From the studies done to date, the new drug delivering tissue conditioner looks promising. With minor changes, the system could also be used in other circumstances. One possibility is to attach an amount of the drug-delivering gel to a tooth. This kind of system could benefit patients such as those undergoing radiotherapy for oral cancers, where a compromised immune system can result in oral infections becoming rife. A tooth-mounted gel could also be used to deliver fluoride. This would modify the surface structure of the teeth and make them more resistant to dental caries, a potential benefit in regions where natural fluoride levels in drinking water are low. Initial tests with fluoride-delivering gels have shown that a single loading of sodium fluoride can be delivered at a sustained rate over many weeks. Another application could be in maxillofacial surgery where tissue conditioner gels are already used as obturators to plug areas where tissue has been removed. A controlled release gel could conceivably deliver antibiotics to the site of surgery and possibly even release growth hormones to aid wound healing.

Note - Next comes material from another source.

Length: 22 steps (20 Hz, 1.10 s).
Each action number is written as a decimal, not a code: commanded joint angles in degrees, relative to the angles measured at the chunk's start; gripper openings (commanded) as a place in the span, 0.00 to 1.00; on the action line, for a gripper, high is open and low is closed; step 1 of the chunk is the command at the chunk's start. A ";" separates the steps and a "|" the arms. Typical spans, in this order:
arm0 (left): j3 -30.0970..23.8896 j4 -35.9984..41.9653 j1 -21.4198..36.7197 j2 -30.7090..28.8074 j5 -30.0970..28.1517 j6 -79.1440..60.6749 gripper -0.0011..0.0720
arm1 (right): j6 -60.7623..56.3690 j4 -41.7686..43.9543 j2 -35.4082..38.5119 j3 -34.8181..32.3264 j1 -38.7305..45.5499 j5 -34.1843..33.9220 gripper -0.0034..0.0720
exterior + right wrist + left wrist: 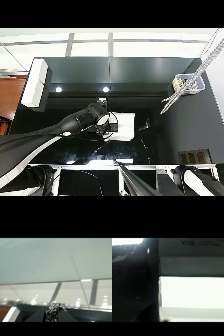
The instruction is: Fold the box and place the chain.
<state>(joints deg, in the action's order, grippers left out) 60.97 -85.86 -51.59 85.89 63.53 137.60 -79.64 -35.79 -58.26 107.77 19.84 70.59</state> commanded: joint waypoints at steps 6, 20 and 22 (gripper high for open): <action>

As always, more work needs to be done. How much drug would a conditioner need to hold to clear up a real Candida infection? Will this amount be so low that ethanol can be removed from the system completely, or so high that the constituents won't form a gel? There are indubitably other questions which I’m sure will be pursued in the near future. If the system still looks useful once these points have been addressed, the next step will be a clinical trial.
It seems then that denture wearers are likely to have to wait a little longer before drug-delivering tissue conditioners reach the market. A little too late, of course, for George Washington, but in time for the Clintons and Blairs of this world, should the need arise.